### Supplied data ###

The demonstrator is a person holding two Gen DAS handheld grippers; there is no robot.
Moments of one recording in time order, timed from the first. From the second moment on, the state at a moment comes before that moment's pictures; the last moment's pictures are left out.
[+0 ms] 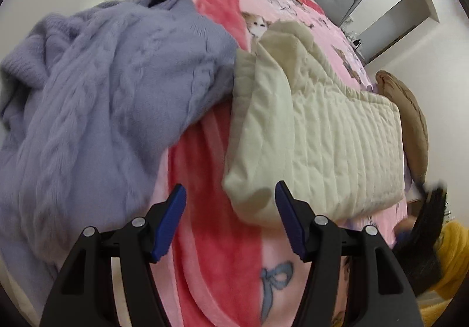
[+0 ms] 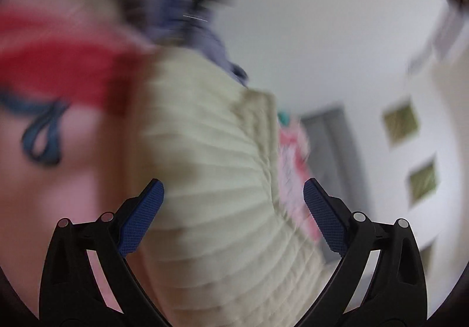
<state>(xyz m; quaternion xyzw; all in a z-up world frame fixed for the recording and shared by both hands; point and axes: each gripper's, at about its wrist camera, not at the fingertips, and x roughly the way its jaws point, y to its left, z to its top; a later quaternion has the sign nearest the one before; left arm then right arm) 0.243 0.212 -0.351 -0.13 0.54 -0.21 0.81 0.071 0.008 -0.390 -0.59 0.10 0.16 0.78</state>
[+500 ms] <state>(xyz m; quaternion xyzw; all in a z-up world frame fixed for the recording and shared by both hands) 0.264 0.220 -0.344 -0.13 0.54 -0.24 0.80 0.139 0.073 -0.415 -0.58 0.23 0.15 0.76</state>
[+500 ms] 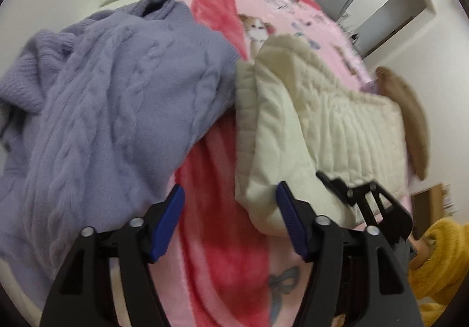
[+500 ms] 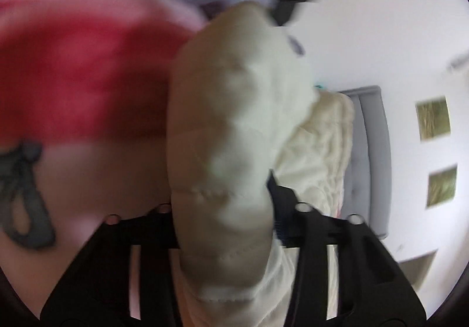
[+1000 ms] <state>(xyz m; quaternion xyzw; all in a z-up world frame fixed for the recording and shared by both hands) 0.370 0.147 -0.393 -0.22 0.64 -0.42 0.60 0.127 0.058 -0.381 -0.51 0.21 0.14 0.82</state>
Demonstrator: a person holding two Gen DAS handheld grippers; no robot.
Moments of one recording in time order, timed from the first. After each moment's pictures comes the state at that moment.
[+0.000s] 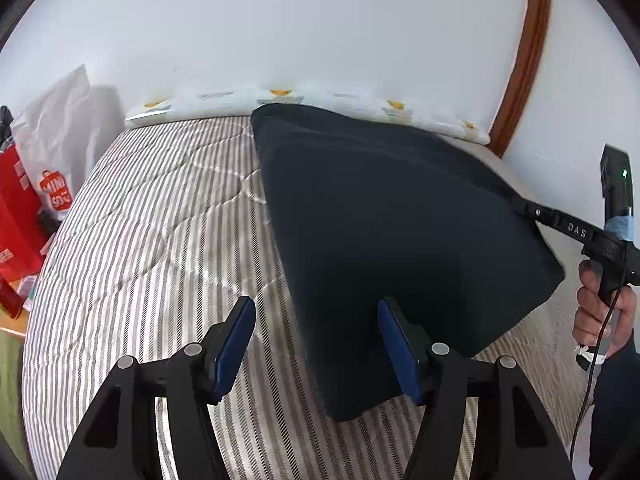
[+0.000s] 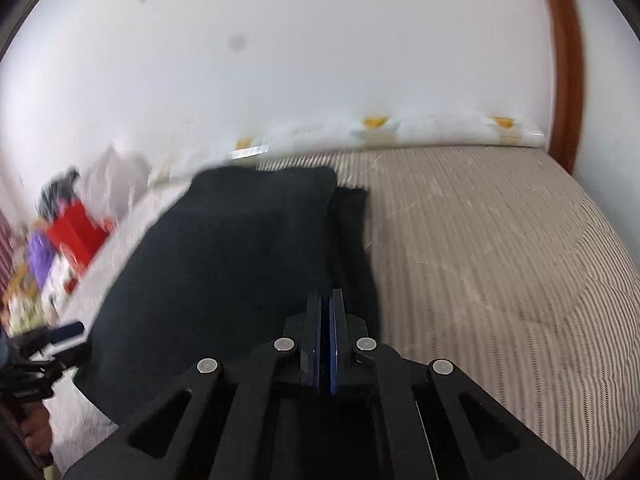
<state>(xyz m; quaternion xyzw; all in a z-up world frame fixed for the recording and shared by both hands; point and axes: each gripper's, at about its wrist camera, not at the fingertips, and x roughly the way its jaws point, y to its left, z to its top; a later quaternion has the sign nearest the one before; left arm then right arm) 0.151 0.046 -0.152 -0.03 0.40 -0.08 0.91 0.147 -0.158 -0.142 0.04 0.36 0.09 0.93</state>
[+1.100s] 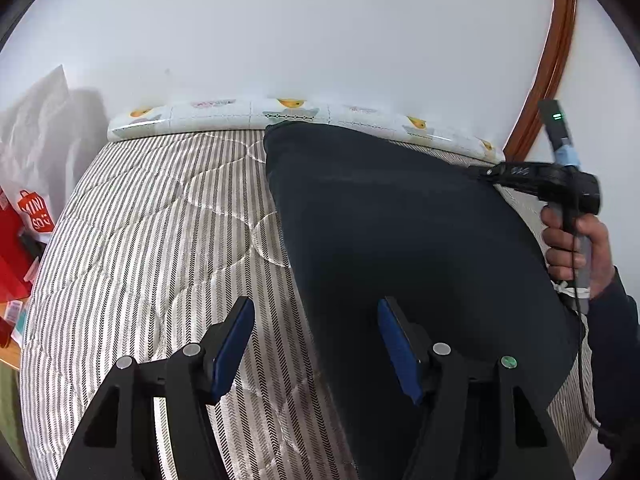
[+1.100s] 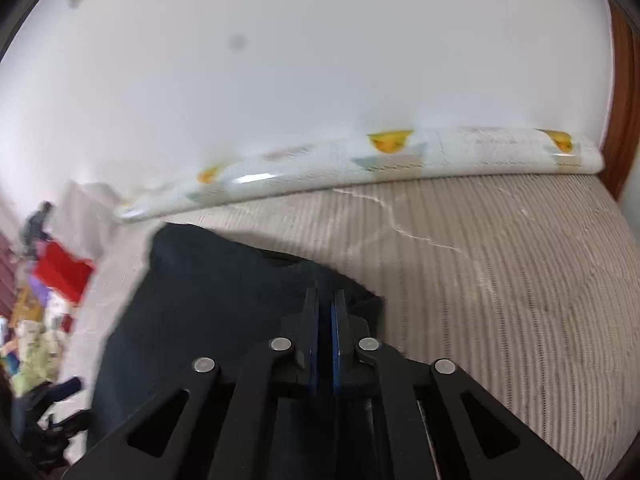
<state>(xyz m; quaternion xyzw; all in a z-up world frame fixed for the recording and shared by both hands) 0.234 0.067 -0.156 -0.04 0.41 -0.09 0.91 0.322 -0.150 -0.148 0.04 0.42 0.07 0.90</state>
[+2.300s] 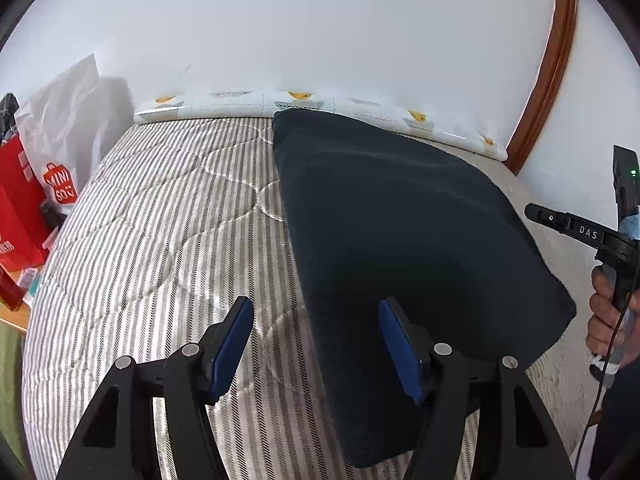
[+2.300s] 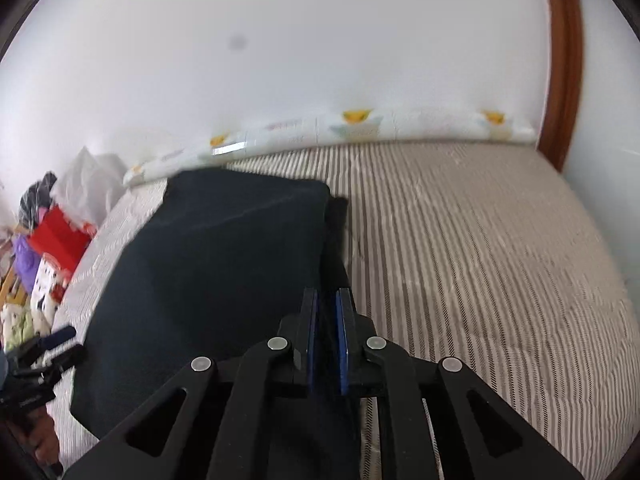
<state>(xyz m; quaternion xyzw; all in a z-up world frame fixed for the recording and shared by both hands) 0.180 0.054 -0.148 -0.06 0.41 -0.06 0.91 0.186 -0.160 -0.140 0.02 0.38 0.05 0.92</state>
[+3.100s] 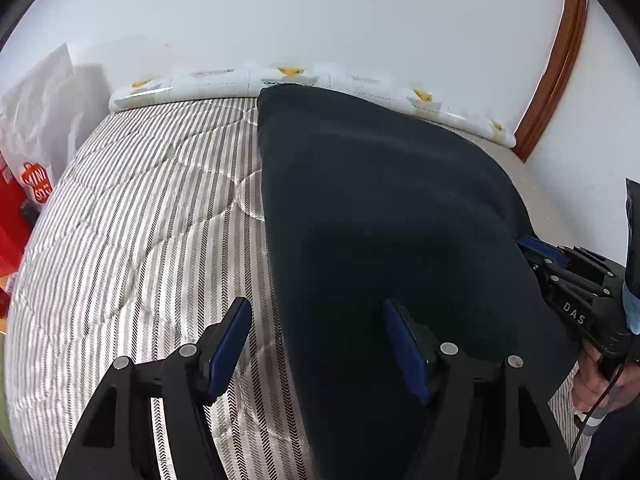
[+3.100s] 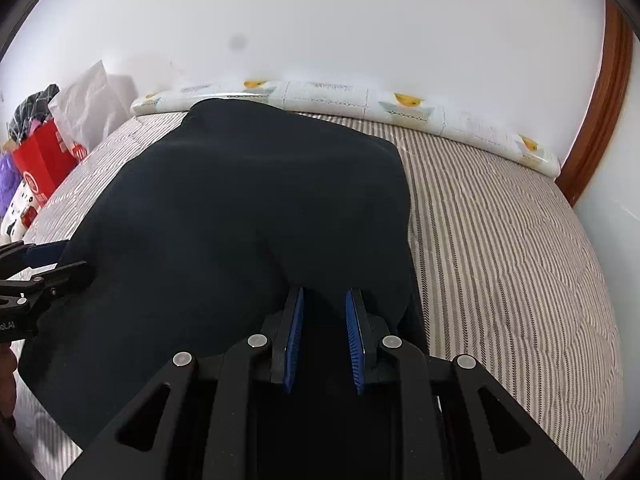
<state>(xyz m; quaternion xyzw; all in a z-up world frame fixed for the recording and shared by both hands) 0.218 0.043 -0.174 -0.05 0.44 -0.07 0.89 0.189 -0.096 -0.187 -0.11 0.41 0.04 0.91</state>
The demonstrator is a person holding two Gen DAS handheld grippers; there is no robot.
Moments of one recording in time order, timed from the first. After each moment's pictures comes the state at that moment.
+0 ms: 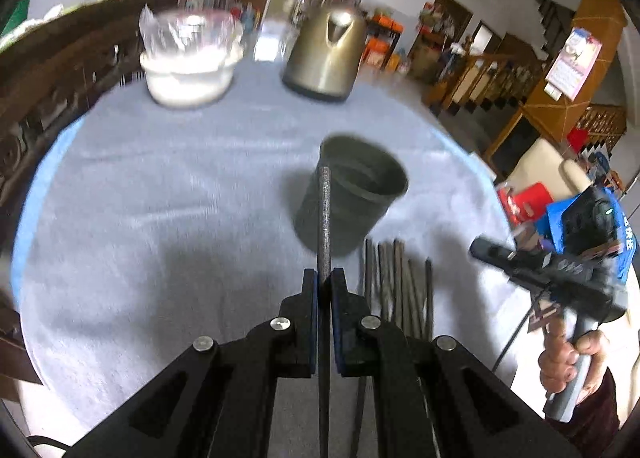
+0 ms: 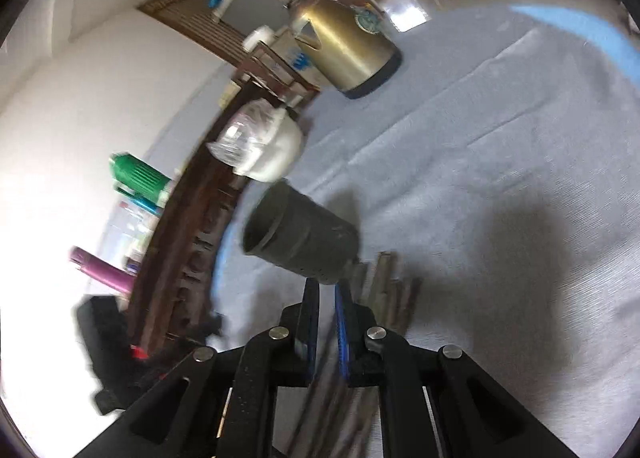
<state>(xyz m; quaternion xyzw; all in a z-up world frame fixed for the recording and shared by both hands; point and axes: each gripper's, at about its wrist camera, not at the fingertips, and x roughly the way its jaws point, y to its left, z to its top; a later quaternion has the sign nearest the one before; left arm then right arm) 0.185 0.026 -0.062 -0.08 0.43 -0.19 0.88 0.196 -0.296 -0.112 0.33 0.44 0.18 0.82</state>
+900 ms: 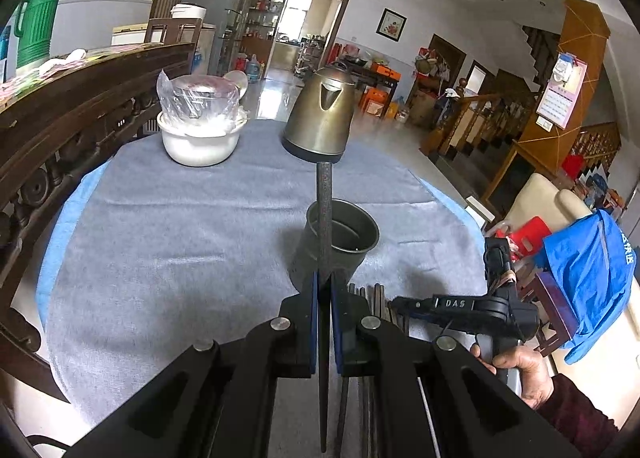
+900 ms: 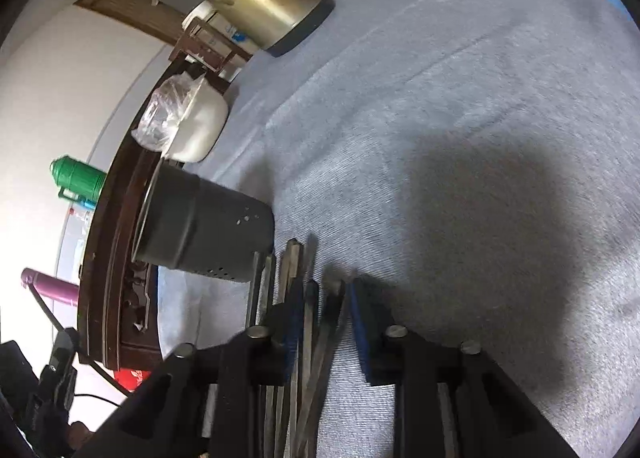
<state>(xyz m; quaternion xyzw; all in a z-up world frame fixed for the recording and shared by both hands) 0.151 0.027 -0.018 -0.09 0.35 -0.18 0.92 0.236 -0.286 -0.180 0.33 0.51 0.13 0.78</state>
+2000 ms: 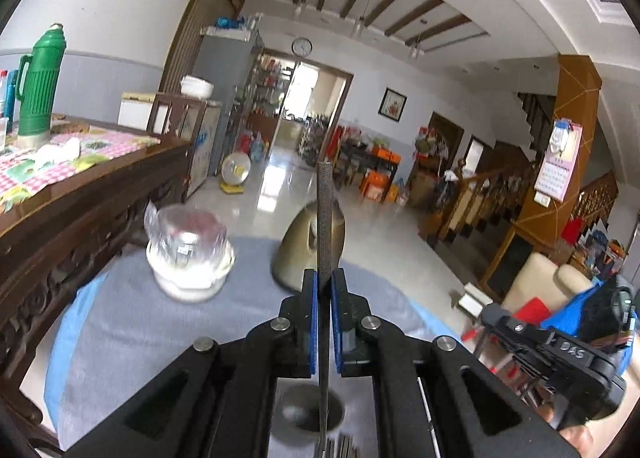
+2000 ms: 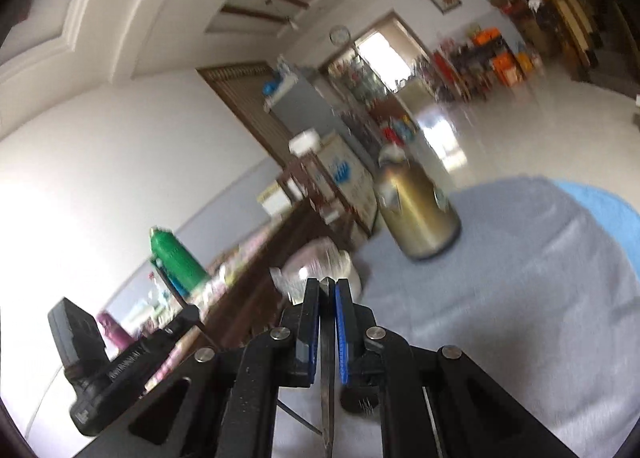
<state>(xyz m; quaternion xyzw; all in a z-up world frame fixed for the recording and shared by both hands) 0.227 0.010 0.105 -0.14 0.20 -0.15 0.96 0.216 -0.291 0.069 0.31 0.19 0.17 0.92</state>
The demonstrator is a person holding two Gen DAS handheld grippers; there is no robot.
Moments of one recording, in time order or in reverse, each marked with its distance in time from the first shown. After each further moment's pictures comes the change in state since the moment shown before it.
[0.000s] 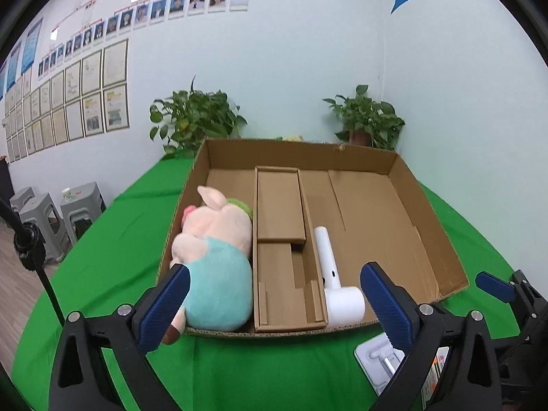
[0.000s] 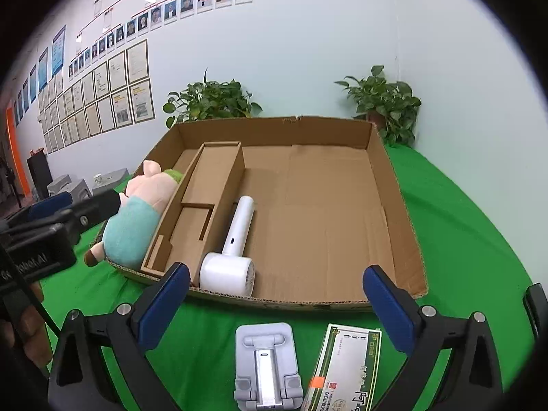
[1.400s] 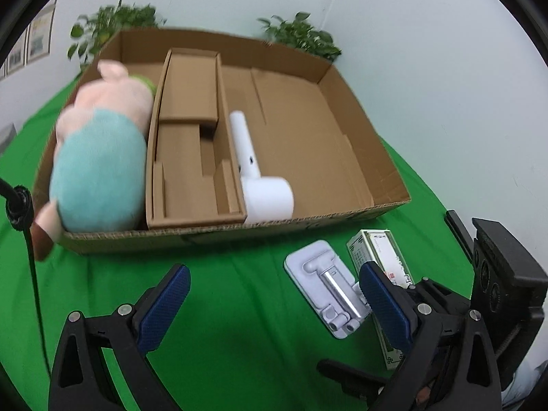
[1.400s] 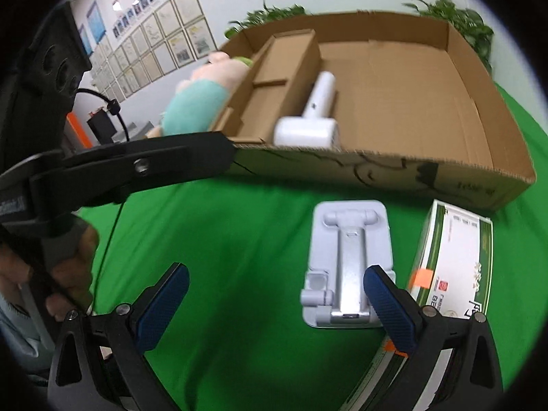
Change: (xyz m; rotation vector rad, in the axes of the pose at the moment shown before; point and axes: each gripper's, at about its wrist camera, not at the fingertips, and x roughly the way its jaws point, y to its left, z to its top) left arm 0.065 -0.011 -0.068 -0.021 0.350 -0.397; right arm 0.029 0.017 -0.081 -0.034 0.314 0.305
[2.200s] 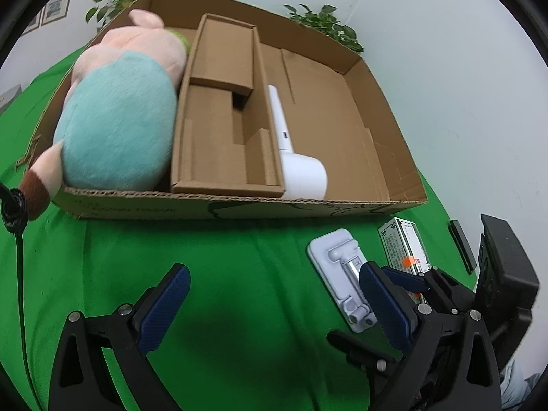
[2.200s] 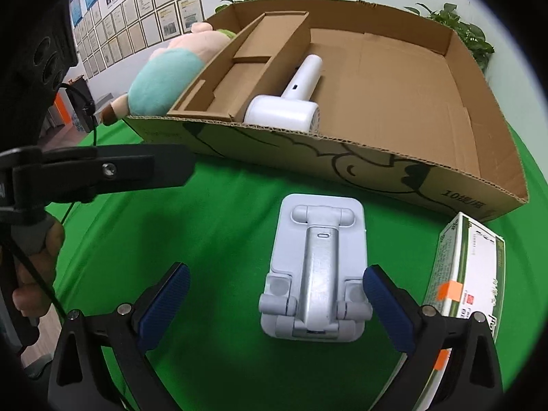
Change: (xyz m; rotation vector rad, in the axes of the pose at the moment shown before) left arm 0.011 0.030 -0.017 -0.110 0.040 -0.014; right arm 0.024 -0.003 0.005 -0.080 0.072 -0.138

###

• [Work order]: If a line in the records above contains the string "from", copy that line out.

• [Your solution]:
Moments of one recording in time order, timed from the first. From the second moment on, the state at a moment comes before that moment's pictures; the last moment's pictures are left out.
Moments of one recording in time order, timed from the first. After each moment's pictures comes the state at that moment.
Moments of one recording in time order, timed from the first. After each moment's pictures comes the state at that moment.
Moments of one recording, in time order or in reverse, each marked with its distance in time from the first shown. After each further moment's pictures comes the change in state since the moment shown before it.

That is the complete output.